PROBLEM DESCRIPTION –
Having read the data, transcribe all of it without deviation.

DATASET EXCERPT Block Start

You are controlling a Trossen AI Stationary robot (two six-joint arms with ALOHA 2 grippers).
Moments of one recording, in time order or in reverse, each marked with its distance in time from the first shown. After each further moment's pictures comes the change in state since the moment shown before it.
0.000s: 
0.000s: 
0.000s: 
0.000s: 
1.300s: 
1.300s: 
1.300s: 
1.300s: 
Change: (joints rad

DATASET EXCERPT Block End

EXPECTED ANSWER –
You are controlling a Trossen AI Stationary robot (two six-joint arms with ALOHA 2 grippers).
Moments of one recording, in time order or in reverse, each marked with its distance in time from the first shown. After each further moment's pictures comes the change in state since the moment shown before it.
0.000s: 
0.000s: 
0.000s: 
0.000s: 
1.300s: 
1.300s: 
1.300s: 
1.300s: 
Change: (joints rad

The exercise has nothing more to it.